### Data records
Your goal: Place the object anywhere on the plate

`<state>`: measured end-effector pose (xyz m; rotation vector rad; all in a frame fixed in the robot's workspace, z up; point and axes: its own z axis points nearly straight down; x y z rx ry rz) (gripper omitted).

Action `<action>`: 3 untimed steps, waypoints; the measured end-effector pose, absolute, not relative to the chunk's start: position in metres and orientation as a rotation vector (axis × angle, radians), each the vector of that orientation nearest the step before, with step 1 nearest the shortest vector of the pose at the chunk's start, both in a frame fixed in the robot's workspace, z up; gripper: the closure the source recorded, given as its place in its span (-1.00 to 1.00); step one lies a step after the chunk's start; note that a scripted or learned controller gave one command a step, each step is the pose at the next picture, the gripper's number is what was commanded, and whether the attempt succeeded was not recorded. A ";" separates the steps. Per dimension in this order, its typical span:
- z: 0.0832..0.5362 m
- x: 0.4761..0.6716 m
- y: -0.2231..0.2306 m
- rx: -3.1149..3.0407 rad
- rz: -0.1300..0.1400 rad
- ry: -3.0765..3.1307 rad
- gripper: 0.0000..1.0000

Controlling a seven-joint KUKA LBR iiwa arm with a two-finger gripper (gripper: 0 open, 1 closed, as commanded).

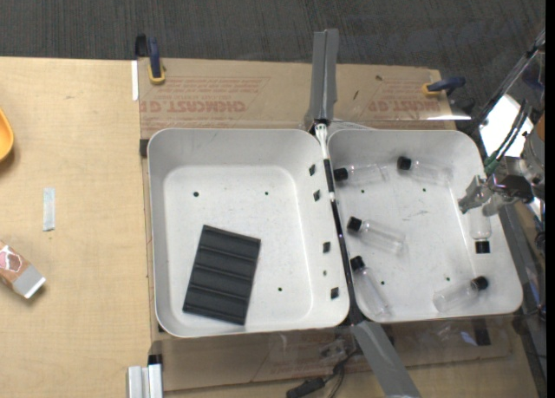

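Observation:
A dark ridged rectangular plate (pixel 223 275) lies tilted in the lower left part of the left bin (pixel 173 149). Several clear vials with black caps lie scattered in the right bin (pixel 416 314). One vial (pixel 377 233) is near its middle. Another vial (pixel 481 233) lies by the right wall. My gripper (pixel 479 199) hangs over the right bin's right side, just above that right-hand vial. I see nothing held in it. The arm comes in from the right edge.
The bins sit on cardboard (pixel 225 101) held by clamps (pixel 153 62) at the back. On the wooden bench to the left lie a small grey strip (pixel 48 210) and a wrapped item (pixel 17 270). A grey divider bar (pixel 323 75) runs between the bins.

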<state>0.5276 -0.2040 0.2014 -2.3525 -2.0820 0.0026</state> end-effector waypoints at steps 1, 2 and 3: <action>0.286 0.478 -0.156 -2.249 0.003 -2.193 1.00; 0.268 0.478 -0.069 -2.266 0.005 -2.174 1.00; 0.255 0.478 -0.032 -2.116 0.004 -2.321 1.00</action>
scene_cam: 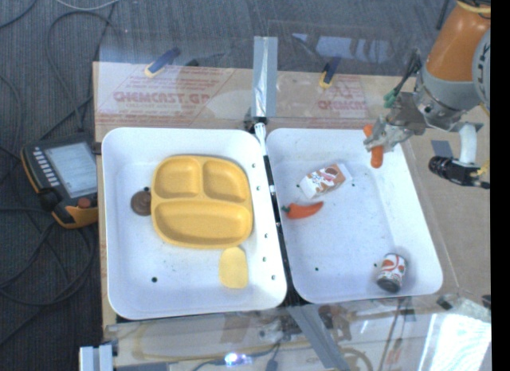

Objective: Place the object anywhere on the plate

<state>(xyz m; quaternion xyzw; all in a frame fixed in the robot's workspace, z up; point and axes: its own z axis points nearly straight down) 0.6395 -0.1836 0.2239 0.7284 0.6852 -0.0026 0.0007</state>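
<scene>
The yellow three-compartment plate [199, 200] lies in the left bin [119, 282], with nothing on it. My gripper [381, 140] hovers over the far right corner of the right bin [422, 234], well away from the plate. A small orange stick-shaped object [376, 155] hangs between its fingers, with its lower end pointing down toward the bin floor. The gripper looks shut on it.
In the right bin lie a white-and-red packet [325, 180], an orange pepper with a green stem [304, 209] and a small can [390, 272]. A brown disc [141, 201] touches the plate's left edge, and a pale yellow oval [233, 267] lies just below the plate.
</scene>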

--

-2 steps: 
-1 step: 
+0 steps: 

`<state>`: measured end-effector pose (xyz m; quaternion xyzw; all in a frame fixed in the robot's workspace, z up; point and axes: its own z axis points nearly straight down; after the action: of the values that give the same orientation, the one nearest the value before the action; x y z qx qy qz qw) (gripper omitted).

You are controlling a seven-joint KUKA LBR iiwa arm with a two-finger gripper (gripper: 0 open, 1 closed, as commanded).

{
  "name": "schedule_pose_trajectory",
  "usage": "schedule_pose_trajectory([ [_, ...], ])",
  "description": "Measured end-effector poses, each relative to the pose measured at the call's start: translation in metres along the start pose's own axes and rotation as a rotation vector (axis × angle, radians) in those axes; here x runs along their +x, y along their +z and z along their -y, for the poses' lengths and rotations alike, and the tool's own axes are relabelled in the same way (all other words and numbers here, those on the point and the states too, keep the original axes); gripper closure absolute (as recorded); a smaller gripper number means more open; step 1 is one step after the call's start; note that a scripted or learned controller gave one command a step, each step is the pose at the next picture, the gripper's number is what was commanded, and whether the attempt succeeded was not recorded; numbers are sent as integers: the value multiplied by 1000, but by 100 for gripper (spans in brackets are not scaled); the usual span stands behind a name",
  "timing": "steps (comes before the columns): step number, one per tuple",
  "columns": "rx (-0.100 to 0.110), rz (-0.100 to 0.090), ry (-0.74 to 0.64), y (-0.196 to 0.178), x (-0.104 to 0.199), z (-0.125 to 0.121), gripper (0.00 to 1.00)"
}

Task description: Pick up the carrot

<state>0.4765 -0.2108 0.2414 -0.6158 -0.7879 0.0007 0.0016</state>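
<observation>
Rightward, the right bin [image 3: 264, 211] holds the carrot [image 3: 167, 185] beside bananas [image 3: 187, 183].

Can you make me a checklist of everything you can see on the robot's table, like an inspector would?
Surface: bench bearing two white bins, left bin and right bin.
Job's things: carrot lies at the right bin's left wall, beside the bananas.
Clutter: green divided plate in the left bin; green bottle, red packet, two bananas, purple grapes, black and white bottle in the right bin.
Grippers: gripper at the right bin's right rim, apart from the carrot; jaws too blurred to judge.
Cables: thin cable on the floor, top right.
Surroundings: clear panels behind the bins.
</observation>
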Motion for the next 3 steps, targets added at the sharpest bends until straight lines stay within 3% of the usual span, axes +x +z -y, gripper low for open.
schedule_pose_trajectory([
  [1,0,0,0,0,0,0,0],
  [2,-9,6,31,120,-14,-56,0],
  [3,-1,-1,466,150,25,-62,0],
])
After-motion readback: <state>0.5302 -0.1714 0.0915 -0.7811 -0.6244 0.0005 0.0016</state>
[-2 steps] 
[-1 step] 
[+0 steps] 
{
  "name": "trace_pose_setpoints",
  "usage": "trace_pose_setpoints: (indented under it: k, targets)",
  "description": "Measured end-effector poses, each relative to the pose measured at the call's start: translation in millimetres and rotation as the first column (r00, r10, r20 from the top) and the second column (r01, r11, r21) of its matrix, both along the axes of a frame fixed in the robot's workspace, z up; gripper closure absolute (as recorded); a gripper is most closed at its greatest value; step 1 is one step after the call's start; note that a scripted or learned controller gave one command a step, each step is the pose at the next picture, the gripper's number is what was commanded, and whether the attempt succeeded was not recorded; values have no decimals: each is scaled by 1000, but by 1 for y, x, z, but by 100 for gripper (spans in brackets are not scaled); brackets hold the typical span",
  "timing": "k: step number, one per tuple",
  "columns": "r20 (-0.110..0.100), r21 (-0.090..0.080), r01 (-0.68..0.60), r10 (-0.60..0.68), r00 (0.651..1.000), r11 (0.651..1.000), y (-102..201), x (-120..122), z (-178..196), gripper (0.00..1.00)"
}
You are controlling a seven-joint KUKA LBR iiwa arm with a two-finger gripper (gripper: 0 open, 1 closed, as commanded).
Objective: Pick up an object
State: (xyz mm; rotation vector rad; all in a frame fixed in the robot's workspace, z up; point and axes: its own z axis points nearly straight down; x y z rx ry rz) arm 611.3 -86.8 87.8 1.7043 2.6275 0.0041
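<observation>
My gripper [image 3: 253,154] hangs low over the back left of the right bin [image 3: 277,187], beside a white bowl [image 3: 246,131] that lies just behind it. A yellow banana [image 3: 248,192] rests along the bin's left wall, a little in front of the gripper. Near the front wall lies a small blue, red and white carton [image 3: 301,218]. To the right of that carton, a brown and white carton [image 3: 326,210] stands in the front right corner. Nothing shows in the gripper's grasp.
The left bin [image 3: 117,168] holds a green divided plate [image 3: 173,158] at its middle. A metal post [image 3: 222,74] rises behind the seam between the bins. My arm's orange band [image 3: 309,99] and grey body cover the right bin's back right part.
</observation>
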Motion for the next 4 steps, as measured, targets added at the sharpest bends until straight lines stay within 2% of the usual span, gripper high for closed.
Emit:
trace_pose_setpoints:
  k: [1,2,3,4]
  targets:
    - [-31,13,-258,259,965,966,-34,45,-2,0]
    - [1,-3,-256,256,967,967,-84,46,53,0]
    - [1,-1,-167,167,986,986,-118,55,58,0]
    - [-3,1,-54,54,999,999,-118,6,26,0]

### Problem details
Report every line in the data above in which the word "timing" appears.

### Answer to this exercise
  "timing": "steps (comes before the columns): step number, one per tuple",
  "timing": "k: step number, one per tuple",

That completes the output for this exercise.